Blending compelling portraits with in-depth scholarly analysis, The Hero’s Fight explores how the welfare state contributes to the perpetuation of urban poverty in America.
PUBLISHERS WEEKLY
Fern ndez-Kelly (For We Are Sold, I and My Mother), a senior lecturer in sociology at Princeton University, looks at the underlying issues perpetuating poverty in urban America, using inner-city Baltimore as a test case. For 10 years, Fernandez-Kelly immersed herself in the lives of seven interlinked African-American residents, including a chauffeur turned cab driver; a convert to the Jehovah's Witnesses who anchors her extended family; and an initially promising boy who instead becomes a drug dealer.
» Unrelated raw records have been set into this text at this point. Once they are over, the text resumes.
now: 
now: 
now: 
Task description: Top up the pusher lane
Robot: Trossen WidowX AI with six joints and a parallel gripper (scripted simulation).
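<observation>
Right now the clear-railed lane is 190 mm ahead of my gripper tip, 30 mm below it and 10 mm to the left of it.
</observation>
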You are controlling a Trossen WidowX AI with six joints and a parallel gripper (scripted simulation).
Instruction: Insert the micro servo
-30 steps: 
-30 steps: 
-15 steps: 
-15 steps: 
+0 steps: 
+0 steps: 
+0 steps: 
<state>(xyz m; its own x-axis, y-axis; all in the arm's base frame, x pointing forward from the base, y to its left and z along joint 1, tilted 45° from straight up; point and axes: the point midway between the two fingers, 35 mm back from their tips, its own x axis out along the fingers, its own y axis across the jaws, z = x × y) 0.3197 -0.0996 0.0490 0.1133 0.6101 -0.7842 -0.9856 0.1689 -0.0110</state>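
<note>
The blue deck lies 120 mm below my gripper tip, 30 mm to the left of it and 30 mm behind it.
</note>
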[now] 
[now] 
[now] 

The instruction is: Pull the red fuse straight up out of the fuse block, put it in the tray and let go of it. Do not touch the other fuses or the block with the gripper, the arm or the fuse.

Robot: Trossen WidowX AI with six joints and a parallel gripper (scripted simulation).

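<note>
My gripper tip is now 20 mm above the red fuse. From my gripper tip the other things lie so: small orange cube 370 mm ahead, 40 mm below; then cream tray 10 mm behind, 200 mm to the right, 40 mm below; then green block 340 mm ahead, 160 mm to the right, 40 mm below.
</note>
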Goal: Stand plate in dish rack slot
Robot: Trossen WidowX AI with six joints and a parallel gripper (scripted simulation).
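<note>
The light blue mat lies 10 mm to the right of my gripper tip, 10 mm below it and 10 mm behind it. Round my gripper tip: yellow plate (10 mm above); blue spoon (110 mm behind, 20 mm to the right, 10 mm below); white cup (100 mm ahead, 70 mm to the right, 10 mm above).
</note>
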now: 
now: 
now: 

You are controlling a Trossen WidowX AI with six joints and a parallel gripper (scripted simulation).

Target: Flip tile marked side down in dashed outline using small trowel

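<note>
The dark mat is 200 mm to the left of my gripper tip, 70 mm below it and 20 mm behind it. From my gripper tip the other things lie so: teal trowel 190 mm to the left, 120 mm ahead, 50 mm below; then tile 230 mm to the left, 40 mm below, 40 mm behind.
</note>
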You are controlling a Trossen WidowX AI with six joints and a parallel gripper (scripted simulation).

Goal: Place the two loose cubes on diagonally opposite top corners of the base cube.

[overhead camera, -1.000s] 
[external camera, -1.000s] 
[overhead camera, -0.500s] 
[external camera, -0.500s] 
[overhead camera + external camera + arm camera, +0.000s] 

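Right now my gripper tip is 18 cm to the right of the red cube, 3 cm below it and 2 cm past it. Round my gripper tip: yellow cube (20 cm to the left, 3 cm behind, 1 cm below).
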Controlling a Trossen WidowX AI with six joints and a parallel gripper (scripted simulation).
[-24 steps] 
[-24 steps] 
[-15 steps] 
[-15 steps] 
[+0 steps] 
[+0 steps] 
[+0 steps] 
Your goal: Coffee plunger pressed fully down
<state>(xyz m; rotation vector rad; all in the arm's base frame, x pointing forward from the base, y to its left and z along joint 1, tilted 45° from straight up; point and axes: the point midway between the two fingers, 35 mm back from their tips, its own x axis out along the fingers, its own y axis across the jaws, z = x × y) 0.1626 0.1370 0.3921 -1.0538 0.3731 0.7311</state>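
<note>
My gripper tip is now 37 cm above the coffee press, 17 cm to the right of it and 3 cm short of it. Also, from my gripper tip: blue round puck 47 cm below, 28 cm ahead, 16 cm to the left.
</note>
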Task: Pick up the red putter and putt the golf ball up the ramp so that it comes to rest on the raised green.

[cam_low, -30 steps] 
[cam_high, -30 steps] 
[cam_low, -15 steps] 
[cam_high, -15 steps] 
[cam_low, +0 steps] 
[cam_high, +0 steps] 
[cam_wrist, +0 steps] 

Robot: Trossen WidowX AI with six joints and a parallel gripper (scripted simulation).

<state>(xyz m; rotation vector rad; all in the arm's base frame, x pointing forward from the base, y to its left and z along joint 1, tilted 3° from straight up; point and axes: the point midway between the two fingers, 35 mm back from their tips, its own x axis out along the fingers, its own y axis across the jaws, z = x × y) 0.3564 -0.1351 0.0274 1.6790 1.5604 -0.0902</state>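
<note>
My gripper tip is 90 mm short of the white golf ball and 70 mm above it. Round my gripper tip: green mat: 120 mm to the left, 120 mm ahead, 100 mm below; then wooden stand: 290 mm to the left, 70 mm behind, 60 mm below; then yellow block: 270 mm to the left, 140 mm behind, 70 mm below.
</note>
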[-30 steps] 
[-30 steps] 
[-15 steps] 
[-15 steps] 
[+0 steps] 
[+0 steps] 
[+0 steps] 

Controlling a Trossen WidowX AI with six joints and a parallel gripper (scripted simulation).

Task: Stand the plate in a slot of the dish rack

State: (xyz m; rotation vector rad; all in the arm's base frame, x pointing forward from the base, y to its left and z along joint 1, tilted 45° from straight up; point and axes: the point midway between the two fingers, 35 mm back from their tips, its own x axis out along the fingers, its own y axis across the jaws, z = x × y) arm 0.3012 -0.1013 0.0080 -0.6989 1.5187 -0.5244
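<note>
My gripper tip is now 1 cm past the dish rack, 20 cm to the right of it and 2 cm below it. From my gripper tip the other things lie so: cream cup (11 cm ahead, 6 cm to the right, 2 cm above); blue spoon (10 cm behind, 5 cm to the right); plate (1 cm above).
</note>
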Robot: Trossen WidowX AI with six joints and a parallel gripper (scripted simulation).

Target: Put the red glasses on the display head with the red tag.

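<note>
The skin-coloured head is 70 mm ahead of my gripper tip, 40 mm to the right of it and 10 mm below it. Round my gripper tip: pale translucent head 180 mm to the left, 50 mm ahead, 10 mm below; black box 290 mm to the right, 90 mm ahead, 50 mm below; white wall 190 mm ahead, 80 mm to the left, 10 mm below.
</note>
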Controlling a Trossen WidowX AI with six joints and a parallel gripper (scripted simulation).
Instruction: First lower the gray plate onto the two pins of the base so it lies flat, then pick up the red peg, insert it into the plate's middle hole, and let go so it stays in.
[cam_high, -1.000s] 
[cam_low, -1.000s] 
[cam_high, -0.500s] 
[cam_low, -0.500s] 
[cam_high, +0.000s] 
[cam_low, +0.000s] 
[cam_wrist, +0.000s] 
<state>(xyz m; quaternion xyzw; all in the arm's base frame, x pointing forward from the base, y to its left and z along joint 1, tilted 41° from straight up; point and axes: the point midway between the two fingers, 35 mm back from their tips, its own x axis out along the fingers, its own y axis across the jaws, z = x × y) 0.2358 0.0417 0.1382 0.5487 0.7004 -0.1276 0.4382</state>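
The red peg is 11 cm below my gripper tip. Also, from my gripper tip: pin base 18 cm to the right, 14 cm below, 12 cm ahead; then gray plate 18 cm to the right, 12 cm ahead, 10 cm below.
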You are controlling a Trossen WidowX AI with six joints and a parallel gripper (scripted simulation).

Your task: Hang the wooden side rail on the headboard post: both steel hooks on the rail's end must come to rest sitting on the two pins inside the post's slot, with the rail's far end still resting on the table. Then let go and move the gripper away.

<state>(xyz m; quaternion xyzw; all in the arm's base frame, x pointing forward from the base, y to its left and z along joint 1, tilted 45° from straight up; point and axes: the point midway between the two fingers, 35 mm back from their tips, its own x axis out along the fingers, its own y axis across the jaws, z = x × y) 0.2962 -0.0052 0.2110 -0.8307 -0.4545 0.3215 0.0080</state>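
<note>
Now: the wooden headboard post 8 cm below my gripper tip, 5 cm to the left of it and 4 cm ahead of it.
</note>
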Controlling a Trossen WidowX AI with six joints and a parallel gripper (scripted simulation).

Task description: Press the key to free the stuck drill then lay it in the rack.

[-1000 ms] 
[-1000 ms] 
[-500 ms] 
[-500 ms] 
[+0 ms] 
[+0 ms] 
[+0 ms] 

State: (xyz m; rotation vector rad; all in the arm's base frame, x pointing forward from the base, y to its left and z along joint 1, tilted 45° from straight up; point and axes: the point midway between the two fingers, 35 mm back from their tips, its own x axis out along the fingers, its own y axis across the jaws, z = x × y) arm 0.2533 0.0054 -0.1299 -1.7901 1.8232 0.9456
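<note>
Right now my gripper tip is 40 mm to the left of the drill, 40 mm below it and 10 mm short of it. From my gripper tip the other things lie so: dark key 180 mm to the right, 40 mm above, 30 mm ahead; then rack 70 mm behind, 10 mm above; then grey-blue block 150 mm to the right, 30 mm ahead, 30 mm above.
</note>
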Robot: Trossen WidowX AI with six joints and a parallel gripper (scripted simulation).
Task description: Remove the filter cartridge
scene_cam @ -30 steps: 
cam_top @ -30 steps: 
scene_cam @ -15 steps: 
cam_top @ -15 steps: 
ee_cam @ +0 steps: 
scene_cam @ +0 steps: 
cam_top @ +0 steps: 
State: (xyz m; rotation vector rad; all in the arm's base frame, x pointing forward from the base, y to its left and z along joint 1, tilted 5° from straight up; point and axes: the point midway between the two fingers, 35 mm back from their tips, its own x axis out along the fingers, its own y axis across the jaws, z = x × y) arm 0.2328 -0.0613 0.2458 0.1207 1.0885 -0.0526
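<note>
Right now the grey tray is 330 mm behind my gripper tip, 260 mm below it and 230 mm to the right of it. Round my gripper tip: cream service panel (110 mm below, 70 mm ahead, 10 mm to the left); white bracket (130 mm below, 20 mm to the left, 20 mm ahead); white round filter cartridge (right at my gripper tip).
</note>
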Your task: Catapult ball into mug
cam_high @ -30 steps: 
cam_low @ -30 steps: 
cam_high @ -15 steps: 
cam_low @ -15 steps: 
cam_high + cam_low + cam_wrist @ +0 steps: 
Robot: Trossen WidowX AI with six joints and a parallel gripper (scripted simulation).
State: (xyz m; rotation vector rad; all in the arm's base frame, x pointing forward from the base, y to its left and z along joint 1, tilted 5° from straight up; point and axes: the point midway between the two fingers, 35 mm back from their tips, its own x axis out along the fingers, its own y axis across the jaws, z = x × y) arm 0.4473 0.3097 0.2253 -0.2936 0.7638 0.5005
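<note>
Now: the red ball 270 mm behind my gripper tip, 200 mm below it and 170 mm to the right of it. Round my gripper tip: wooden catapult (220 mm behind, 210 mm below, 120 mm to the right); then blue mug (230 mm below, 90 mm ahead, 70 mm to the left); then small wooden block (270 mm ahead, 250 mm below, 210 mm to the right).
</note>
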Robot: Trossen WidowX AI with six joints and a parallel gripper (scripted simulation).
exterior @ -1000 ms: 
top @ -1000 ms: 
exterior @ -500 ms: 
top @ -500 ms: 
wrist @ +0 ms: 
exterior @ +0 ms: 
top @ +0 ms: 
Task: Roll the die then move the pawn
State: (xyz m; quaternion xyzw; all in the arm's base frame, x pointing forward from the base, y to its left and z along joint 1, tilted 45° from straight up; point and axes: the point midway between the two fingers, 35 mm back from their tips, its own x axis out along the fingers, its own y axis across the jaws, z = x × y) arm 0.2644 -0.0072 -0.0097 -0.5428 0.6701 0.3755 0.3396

Combining these biographical narratives with analysis, Fern ndez-Kelly explores a number of factors that lead to poverty, including a loss of social capital through de facto racial segregation, the disappearance of industrial jobs, and "bureaucratic intrusion." Much of her research focuses on this last point, examining the ambiguous role of public agencies that view clients simultaneously "as hapless victims and conniving scoundrels," effectively diminishing their autonomy and dignity. She concludes that U.S. policy amounts to a "criminalization of poverty," urging new legislation that will foster "social inclusion and material accumulation." Despite a sometimes dry academic tone, this thought-provoking book and the comprehensive research behind it could, if heeded, help alleviate some of society's most intractable problems.